Nesse cenário, entre as ninfeias (plantas aquáticas pertencente à família Nymphaeaceae) que já serviram de modelo para Monet, um assassinato cutuca a calmaria “populosa” do local.

Esse é o estopim para acender o rastilho da grande explosão criativa que é a narrativa de Ninfeias negras (QS Comics, 144 páginas), um dos melhores quadrinhos lançados no Brasil no ano passado ― se não for “o” melhor. 

A obra adaptada por Fred Duval (roteiro) e Didier Cassegrain (arte) tem como base o premiadíssimo romance homônimo de Michel Bussi (que tem uma edição nacional pela editora Arqueiro).

À medida que a investigação avança, diversos personagens desfilam pelas páginas, incluindo os dos “universos” de cada uma das mulheres supracitadas. O leitor e a leitora não se perdem na trama, que vai se encaixando até termos um vislumbre total do quebra-cabeças, com direito a grandes reviravoltas e de uma forma narrativa que apenas as histórias em quadrinhos poderiam dispor. Essa última afirmativa é fincada nesta coluna sem ter o conhecimento de como é tratado no romance original.

Quando terminamos de ler o álbum, logo se tenta imaginar como Duval e Cassegrain adaptaram a obra de Bussi. Sem saber a base literária, é uma forma bastante curiosa de como a dupla solucionou os problemas narrativos visualmente.
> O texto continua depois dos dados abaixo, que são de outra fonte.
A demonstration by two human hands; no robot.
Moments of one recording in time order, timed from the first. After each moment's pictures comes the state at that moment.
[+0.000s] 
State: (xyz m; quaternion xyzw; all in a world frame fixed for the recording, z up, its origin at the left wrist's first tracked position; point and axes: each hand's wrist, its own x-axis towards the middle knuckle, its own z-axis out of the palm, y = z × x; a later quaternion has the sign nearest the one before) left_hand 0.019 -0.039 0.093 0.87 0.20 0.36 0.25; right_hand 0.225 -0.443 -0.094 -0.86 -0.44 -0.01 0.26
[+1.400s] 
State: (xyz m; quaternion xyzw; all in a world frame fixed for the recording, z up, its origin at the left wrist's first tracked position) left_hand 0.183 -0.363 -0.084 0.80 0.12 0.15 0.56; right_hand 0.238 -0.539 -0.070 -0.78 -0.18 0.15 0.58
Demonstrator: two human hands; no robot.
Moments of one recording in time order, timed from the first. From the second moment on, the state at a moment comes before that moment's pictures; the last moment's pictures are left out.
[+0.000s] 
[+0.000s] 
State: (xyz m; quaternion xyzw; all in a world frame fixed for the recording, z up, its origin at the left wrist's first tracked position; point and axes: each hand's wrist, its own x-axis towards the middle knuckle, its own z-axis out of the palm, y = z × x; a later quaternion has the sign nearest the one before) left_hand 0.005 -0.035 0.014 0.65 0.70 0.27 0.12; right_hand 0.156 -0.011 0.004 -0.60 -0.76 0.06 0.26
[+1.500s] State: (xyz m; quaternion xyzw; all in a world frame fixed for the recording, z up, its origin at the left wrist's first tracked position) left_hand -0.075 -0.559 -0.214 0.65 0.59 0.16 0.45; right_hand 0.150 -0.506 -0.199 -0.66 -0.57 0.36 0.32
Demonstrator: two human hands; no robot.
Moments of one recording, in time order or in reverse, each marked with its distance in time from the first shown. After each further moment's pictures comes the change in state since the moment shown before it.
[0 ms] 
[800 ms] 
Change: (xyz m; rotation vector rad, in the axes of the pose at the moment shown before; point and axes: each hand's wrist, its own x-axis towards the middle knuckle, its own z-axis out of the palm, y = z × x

Interessante perceber que, fora o fato de morarem no mesmo vilarejo, o distinto trio feminino está cercado por grades invisíveis, procurando cada uma a sua “fuga” particular, seja revelando um mistério, ou ganhando o reconhecimento num concurso de pintura, ou ainda vendo num amoroso forasteiro a saída para essa clausura. Nesses dias de investigação, as regras eram cruéis: apenas uma poderia conseguir a tão cobiçada liberdade.

Quando os segredos do passado começaram a vir à tona, os autores conduzem os vários personagens sem se perderem, mostrando também todos as vertentes do caso de assassinato no pacato vilarejo francês. Na verdade, nem tão calmo assim, já que a senhorinha viúva vive reclamando de como as ruas estão abarrotadas de turistas.

Ninfeias negras é separado por apenas duas partes. A última, batizada de “Exposição”, é a mais didática, mas isso não implica em dizer que é chata ou pedante. Até a última página, a obra impressiona nas guinadas. Reforço: literalmente na derradeira página, o álbum pode passar de um “final triste” para um “final feliz” em um estalo, porém sem soar forçado ou gratuito.

Qual das três mulheres conseguiu fugir?

*Coluna publicada originalmente na edição impressa do dia 1º de abril de 2026.